A new time series engine got launched by InfluxDB, which invokes a response to queries at a faster rate than other alternatives in the competitive marketplace. It supports data analysis in the process as well by dealing with massive database overloads. Enterprises are seeing and forecasting an unprecedented rise in real-time data analytics. The next-gen time-series engine is getting launched and released to manage database service InfluxDB Cloud. Here, time series data gets utilized according to the market research firm IDC. As mentioned, time series data gets defined as a set of data points collected at regular time intervals which include fixed time stamps. These types of datasets reveal various data patterns and trends that help enterprises to work on their flaws. Strategies get devised based on the data obtained from the time series data analysis. Better business decisions that increase the productivity of an organization get devised based on the data obtained. The time series databases recently gained enough traction to gain more prominence with the advent of streaming technologies and related data. In contrast to earlier data practices such as uploading information in a high-latency batch format, the streaming technologies allow time series data to flow into a real-time database.
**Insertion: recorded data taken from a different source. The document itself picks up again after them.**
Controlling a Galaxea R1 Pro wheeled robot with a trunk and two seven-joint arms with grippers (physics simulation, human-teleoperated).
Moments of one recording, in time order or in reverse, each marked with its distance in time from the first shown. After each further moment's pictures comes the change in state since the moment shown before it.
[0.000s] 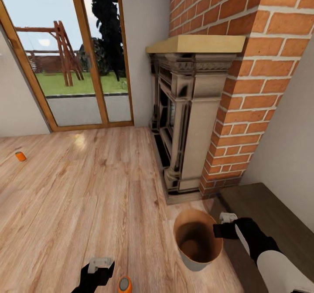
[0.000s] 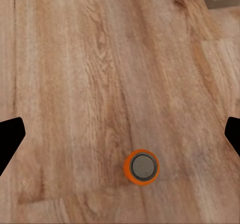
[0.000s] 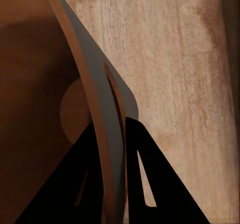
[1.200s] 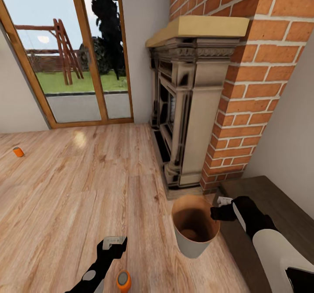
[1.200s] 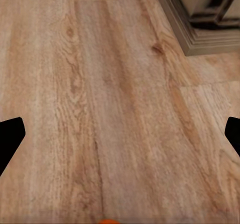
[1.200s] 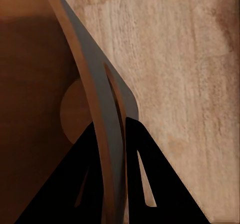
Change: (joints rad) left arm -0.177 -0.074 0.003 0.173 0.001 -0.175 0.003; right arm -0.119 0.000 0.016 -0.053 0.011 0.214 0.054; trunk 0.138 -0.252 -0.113
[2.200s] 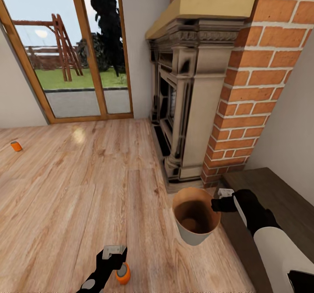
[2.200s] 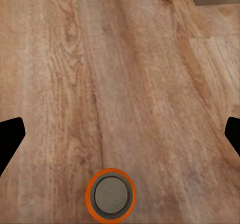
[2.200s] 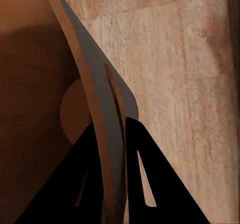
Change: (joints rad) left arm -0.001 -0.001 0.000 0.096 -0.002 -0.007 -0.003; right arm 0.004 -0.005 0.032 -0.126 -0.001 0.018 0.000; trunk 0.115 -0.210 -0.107
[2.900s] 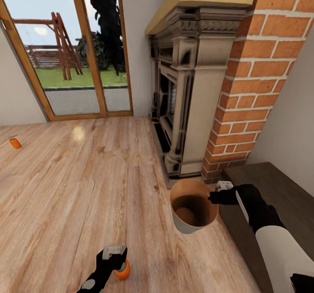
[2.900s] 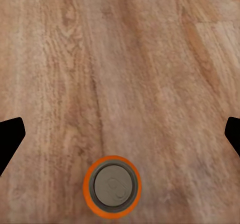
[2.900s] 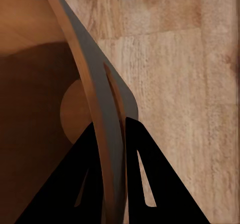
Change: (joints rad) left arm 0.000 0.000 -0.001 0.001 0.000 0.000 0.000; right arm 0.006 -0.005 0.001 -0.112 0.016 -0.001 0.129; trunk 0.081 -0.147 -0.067
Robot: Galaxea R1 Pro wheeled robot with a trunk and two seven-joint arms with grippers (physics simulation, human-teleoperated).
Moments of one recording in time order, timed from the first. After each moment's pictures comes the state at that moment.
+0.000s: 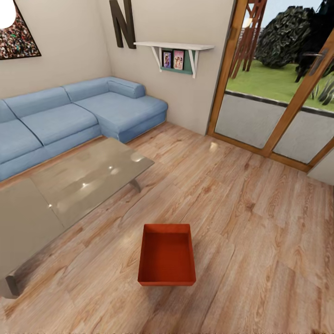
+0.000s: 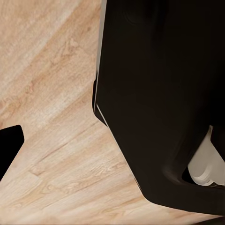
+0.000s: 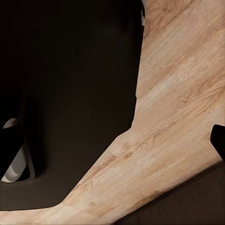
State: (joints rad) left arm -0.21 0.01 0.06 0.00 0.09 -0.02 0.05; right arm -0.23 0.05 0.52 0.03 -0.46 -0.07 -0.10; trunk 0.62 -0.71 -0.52
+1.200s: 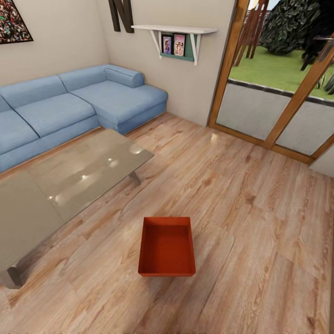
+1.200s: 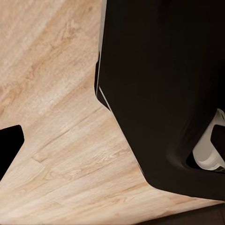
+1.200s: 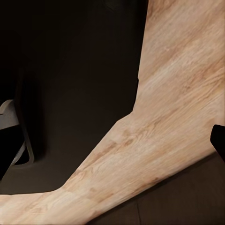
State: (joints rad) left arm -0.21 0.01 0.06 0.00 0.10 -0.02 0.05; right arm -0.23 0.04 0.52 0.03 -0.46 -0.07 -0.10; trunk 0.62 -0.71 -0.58
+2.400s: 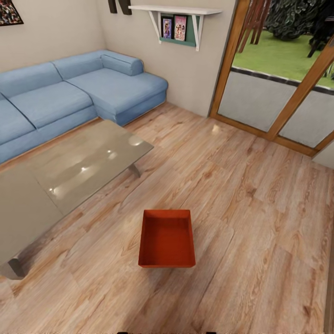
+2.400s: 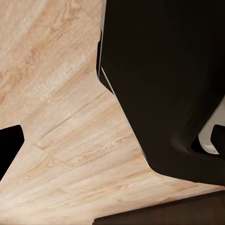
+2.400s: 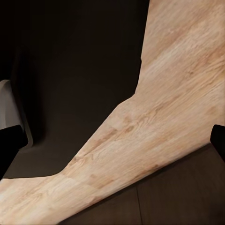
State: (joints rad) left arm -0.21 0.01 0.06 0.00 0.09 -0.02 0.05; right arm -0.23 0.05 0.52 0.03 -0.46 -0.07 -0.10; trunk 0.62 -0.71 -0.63
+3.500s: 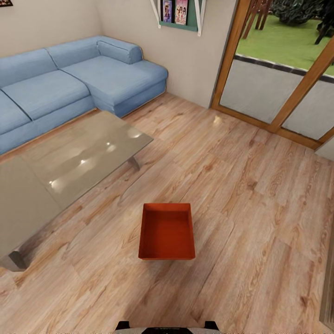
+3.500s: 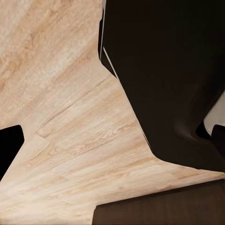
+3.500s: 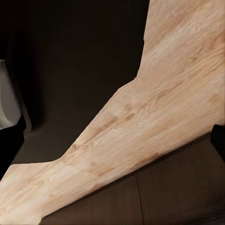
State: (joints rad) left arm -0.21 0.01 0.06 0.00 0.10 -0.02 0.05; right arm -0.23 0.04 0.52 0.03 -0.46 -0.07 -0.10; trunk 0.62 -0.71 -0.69
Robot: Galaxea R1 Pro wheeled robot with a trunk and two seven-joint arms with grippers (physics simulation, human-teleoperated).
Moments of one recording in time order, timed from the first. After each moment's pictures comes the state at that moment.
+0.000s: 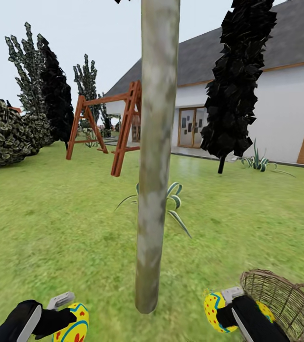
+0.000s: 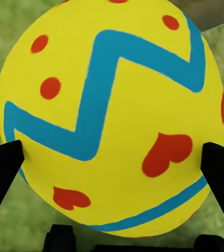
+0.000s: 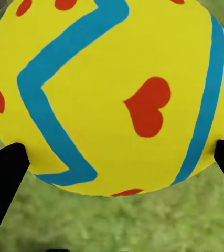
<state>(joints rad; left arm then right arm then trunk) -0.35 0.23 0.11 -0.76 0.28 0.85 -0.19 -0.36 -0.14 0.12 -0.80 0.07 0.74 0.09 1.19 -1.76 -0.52</state>
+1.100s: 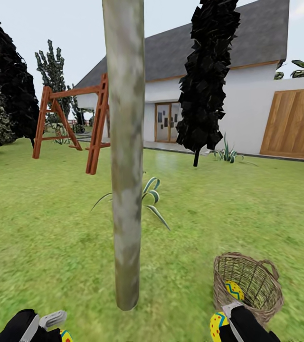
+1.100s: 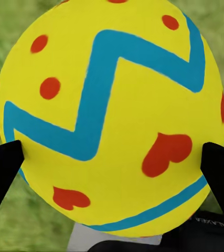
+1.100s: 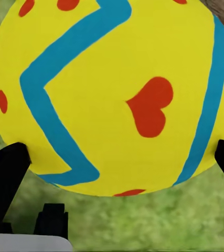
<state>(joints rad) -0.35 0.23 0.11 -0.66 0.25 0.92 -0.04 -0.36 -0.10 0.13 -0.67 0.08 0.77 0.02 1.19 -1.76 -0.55</state>
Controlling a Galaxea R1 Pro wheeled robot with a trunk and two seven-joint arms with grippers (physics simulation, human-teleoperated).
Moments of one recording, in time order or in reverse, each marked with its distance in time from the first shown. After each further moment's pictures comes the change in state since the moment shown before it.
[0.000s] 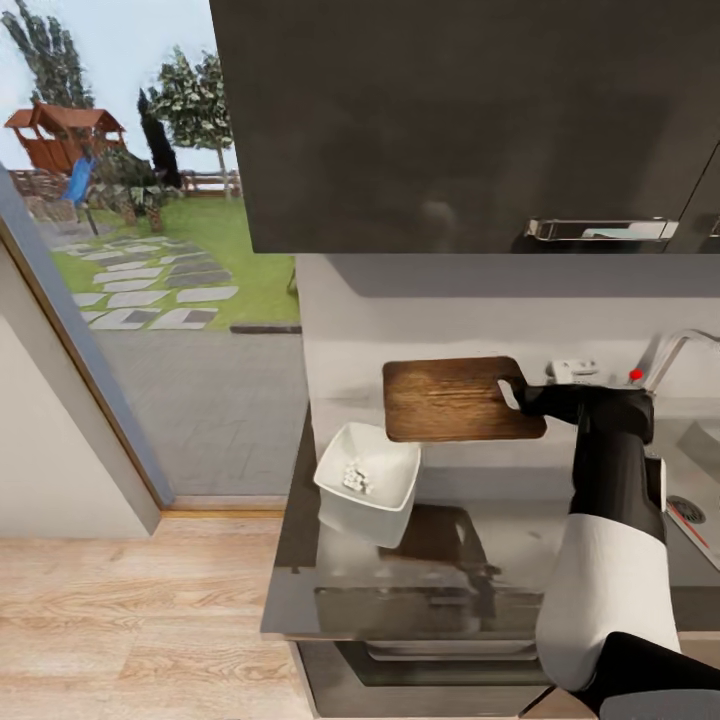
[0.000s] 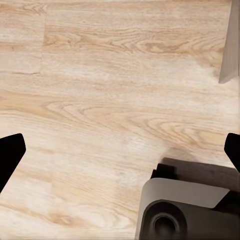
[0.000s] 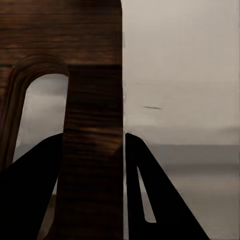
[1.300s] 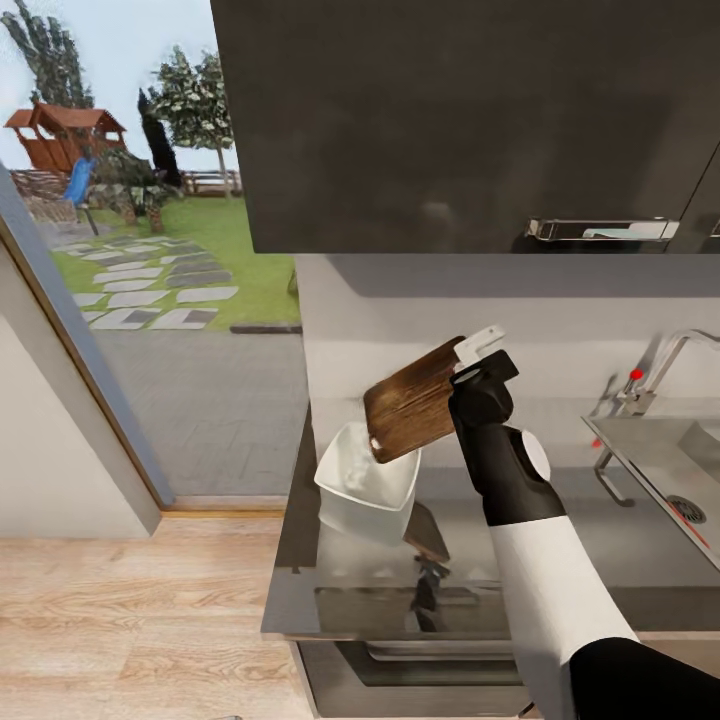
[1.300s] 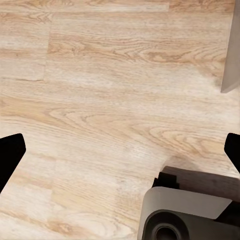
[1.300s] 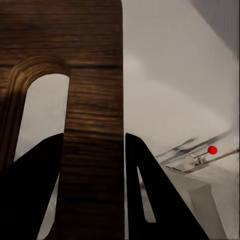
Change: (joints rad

Observations highlight that a time series database and analytics toolset work hand-in-hand to handle a large influx of continuous data and successfully mine the massive workloads of data from insights.

Developed on Rust for Performance and Scaling

InfluxDB has developed a novel time-series engine based on the company’s IOx Open Source Project that got introduced in 2020. It got developed in Rust Programming language to enhance its performance and scaling attributes. To support its performance in terms of several attributes like faster storage, InfluxDB reengineered its Columnar Oriented Storage, a unique technological marvel. It enabled the time-series engine to ingest data in high volumes with unbounded cardinality and efficiency. This Column Oriented Database is faster than a row-oriented one. It is because the machine uses less memory for data storage. The process in turn enhances the query output speeds as the system gets to access a smaller portion of the database to process it. Cardinality gets defined as the number of unique sets of data stored in the database. The scaling is dependent on a higher number of cardinals available. As per InfluxDB, the new time-series engine processes queries across most time-series data within milliseconds. The company uses Apache Parquet files on disk storage and Apache Arrow for data in-memory operations among all the relevant components.

Writing Queries in SQL

InfluxDB has finally forayed into a support system that allows developers to write queries in SQL through this new time-series machine. As is known, SQL is one of the most popular database operating languages. Earlier, InfluxDB allowed developers to write queries with the API (Application Programming Language), Flux, and InfluxQL. Flux is built on Open Source, and it is a standalone scripting & query language that focuses on Code Reuse. It is optimized for Extract, Transform, and Load (ETL), as per InfluxDB. InfluxQL is another query language with an SQL-like Syntax. Adding proper support for SQL helps with applying real-time data solutions. It boosts the adoption rates through the intelligent use of existing teams to add new cases when SQL support is obtained. All these query languages get accessed through the DataFusion Query Engine. It helps with extensible query planning, optimization, and execution framework written in Rust which uses Apache Arrow as its in-memory format. The new time-series engine increases the observing ability, which includes traces, logs, and metrics.

All the query languages, according to the company, can be accessed via the DataFusion query engine—which is an extensible query planning, optimization, and execution framework, written in Rust, that uses Apache Arrow as its in-memory format.

Conclusion

InfluxDB launched a new time-series engine that is built on Rust and allows SQL as a query language apart from others. This revolutionary technology in real-time databases increases the performance and makes it easier to scale through. Thus, the focus lies in improving the functioning of time-series engines and its databases, which becomes beneficial for many organizational enterprises and companies.